To finance its large deficit, the US government has issued a large number of T-bills over the past 18 months. T-bills offer slightly higher returns than reverse repos, thus attracting about $2 trillion to be withdrawn from reverse repos to purchase newly issued T-bills [Chart 3]. This cash is transferred from the Fed’s “frozen” state back to the money market, thus being a liquidity injection.
However, reverse repos stopped draining liquidity in the second quarter of 2024 [Chart 4] as the U.S. government temporarily stopped issuing large amounts of T-bills. This slowdown can be seen in a chart from @dharmatrade [Chart 5]. The chart shows that net T-bills issuance in 2023 and early 2024 exceeded historical levels by a wide margin, then turned negative in the second quarter of 2024.
But this temporary slowdown in T-bills issuance will end in the third quarter of 2024. As the government tries to plug the “gap” of its massive deficit, a flood of T-bills will be issued again. As a result of this coming flood of T-bills, I expect $200 billion to $400 billion to be withdrawn from reverse repos in the third quarter (I know that’s a pretty broad range), which will be a liquidity injection.
[Figure 3]
[Figure 4]
[Figure 5]
therefore:
$200 billion to $400 billion in liquidity injections (reverse repo)
$175 billion in liquidity withdrawals (quantitative tightening and Treasury general account)
Net liquidity injection between $25 billion and $225 billion
Further Discussion on the General Account of the Ministry of Finance
Let's go back to the Treasury General Account (TGA). So far, our calculations show that there will be a net liquidity injection in the third quarter. But this assumes that the Treasury General Account balance in the third quarter is $850 billion.
I have mentioned before that these Treasury General Account balance “estimates” should not be taken too seriously. Since Janet Yellen became Treasury Secretary, estimates of the Treasury General Account have often been higher (sometimes by a lot).
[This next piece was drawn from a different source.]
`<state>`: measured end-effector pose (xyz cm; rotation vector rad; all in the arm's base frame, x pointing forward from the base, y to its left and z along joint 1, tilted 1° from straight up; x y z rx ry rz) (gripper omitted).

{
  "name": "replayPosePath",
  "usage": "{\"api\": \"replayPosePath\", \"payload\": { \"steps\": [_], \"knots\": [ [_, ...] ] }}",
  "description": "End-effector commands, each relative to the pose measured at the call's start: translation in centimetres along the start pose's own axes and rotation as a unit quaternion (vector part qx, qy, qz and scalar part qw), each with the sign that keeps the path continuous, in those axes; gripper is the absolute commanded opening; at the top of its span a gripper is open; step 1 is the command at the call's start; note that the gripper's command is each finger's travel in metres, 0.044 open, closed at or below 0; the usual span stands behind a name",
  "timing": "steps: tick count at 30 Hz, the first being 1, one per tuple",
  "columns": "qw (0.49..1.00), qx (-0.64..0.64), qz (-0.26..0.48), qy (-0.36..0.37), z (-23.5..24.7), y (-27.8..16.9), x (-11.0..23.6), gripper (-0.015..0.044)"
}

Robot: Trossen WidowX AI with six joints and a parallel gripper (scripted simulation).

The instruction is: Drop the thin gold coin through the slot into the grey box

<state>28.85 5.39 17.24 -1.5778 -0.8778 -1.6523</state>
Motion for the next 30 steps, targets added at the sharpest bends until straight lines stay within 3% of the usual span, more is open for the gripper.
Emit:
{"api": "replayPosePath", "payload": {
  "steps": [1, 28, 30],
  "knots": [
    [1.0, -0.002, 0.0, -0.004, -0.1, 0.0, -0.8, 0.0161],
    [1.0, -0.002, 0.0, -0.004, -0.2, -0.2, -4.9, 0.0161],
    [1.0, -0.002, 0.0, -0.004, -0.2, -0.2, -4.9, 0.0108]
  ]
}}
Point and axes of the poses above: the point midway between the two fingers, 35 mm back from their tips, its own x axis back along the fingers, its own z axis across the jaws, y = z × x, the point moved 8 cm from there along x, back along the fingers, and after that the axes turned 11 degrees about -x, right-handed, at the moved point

As a result, it is possible that the Treasury General Account balance at the end of the third quarter will be less than $850 billion.
We already have a range of $25 billion to $225 billion for Q3 net liquidity injections assuming a Treasury General Account balance of $850 billion. Any deviation from a Treasury General Account balance below $850 billion would shift this range upward.
predict
Taking all factors into account, here is the likely range of net Fed liquidity through the end of the third quarter, with an added buffer in case the Treasury general account balance estimate is wrong again:
the last point:
This analysis assumes that conditions do not change during the third quarter.
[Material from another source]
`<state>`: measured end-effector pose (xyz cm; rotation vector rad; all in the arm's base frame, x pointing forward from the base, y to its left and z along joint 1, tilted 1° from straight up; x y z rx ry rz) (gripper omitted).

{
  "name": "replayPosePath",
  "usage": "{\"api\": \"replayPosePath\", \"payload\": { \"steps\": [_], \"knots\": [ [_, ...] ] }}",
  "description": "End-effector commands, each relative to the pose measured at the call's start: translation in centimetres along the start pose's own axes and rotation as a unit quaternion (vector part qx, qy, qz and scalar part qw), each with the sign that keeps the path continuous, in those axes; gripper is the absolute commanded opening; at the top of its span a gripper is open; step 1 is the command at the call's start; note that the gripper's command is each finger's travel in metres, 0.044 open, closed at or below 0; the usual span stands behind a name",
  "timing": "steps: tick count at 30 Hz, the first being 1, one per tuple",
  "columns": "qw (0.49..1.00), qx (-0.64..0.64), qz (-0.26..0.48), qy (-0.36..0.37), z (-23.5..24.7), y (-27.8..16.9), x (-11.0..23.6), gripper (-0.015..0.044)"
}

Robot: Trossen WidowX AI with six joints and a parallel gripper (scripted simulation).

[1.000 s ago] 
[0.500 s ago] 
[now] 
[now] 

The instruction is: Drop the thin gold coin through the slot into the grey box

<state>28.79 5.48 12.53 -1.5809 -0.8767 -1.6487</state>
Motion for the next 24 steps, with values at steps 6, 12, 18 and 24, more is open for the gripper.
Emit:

But there are still small probability events that may force the Fed to respond to certain problems in the financial system or sudden black swan events. This may include reopening the Bank Term Funding Program (BTFP), launching another similar rescue facility, stopping quantitative tightening, restarting quantitative easing, or taking any other measures that can quickly inject more liquidity into the market.